William Monroe Rainach, Sr., known as Willie Rainach (July 13, 1913 – January 26, 1978), was a state legislator from rural Summerfield in Claiborne Parish who led Louisiana's "Massive Resistance" to desegregation during the last half of the 1950s. He served Claiborne and neighboring Bienville Parish in north Louisiana for three terms in the Louisiana State Senate from 1948 to 1960.
Earlier, he represented Claiborne Parish in the state Louisiana House of Representatives from 1940 to 1948. When he left the House, the seat was taken by John Sidney Garrett of Haynesville, in northern Claiborne Parish, who twenty years later would serve a term as Speaker. In 1959, Rainach unsuccessfully sought the Democratic gubernatorial nomination, then equivalent to election in Louisiana at a time when few Republicans bothered to contest elections.
==Adoption and early years==
Rainach was born as William Odom in Kentwood, a rural town in Tangipahoa Parish, east of Baton Rouge. His mother died in the influenza epidemic of 1917, when Rainach was four. His father placed Rainach and three other sons in the Baptist orphanage in Lake Charles. He and a foster sister, Leona Aron Rainach, were then adopted by Mr. and Mrs. Albert M. Rainach of Summerfield.
He was such an excellent primary student that he completed grades one through four in two years. He graduated from Summerfield High School and attended from 1932 to 1933 Southern Arkansas University (then Southern State College) in Magnolia in Columbia County, Arkansas. He attended Strayer's Business College in Washington, D.C., from 1935 to 1936, when he also worked for the United States government. Thereafter, he attended Louisiana State University in Baton Rouge, but there is no record in ''A Dictionary of Louisiana Biography'' as to whether he graduated.
Rainach wanted to be a baseball player, but in 1924, he was struck by a bat and later lost his sight in one eye because of the injury. Coincidentally, one of his 1959 political rivals, Bill Dodd, did achieve his own goal of playing semi-professional baseball for a time.

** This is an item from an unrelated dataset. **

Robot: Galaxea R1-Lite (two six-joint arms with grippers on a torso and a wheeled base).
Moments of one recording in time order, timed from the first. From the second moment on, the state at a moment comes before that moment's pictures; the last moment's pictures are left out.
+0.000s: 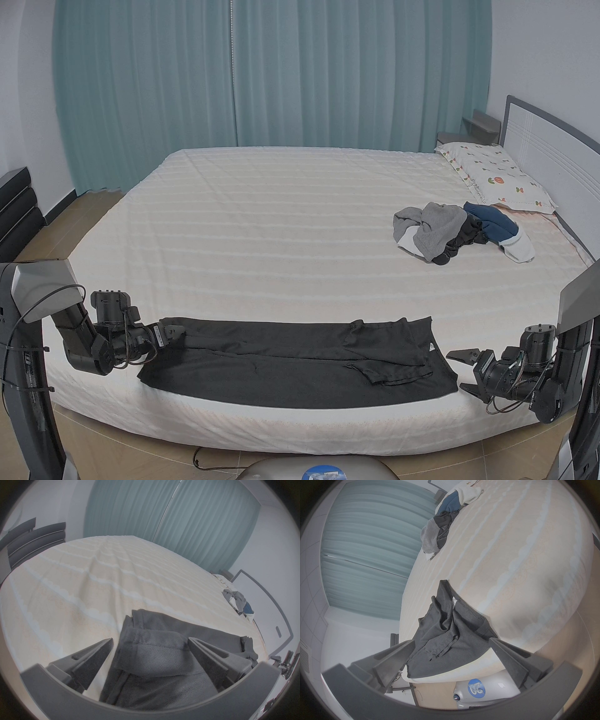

In 1939, Rainach organized the Claiborne Electric Cooperative, Inc., based in Homer, which brought the first electricity to farms in northwest Louisiana. He founded Claiborne Butane in Homer in 1945 and was the company president from 1948 to 1977. In 1967, he became the president of the Arcadia Butane Co., Inc., in Arcadia, the seat of government of Bienville Parish. The Rainachs lived on a farm near Summerfield.